**TASK TO COMPLETE**: Transcribe each entry so that nothing differs from the original.

Items from a dataset

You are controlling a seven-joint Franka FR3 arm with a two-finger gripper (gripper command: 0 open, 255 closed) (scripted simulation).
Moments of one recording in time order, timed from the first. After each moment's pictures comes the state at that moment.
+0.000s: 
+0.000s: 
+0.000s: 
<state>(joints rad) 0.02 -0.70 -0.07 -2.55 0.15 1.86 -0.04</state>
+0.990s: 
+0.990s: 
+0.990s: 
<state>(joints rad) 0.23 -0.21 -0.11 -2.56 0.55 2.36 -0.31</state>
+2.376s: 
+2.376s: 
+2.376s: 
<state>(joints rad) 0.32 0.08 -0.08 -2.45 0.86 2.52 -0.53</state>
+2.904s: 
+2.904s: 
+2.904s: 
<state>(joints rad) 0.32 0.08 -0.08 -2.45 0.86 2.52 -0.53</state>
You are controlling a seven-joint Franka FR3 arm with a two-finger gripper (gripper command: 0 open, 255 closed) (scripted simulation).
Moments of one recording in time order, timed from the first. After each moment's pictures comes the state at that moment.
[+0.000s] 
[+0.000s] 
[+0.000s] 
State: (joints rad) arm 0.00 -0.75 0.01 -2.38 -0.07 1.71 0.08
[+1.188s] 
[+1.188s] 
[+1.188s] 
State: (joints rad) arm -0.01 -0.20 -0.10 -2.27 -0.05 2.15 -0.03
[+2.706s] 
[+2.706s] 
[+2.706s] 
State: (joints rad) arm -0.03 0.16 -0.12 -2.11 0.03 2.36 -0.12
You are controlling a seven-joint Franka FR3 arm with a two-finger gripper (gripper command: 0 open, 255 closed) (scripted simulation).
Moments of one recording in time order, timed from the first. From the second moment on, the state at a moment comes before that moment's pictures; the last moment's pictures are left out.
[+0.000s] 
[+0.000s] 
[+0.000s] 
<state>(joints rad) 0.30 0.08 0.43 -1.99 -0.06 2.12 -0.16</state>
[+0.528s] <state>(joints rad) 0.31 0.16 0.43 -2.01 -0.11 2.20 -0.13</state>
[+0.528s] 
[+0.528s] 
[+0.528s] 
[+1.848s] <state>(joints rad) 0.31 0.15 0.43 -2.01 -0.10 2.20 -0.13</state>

**RESPONSE TO THIS EXERCISE**:
You are controlling a seven-joint Franka FR3 arm with a two-finger gripper (gripper command: 0 open, 255 closed) (scripted simulation).
Moments of one recording in time order, timed from the first. After each moment's pictures comes the state at that moment.
+0.000s: 
+0.000s: 
+0.000s: 
<state>(joints rad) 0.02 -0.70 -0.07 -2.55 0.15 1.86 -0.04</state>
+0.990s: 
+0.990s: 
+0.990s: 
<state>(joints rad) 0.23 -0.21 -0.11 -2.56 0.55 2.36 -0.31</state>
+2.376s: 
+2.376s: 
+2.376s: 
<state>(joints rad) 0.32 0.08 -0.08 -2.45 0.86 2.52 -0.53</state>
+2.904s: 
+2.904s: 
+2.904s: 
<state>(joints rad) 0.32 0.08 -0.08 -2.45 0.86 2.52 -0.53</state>
You are controlling a seven-joint Franka FR3 arm with a two-finger gripper (gripper command: 0 open, 255 closed) (scripted simulation).
Moments of one recording in time order, timed from the first. After each moment's pictures comes the state at that moment.
[+0.000s] 
[+0.000s] 
[+0.000s] 
State: (joints rad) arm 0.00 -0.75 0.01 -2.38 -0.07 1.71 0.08
[+1.188s] 
[+1.188s] 
[+1.188s] 
State: (joints rad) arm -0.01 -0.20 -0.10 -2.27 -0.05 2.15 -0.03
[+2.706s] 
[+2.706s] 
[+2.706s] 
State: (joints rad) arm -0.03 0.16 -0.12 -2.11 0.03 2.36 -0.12
You are controlling a seven-joint Franka FR3 arm with a two-finger gripper (gripper command: 0 open, 255 closed) (scripted simulation).
Moments of one recording in time order, timed from the first. From the second moment on, the state at a moment comes before that moment's pictures; the last moment's pictures are left out.
[+0.000s] 
[+0.000s] 
[+0.000s] 
<state>(joints rad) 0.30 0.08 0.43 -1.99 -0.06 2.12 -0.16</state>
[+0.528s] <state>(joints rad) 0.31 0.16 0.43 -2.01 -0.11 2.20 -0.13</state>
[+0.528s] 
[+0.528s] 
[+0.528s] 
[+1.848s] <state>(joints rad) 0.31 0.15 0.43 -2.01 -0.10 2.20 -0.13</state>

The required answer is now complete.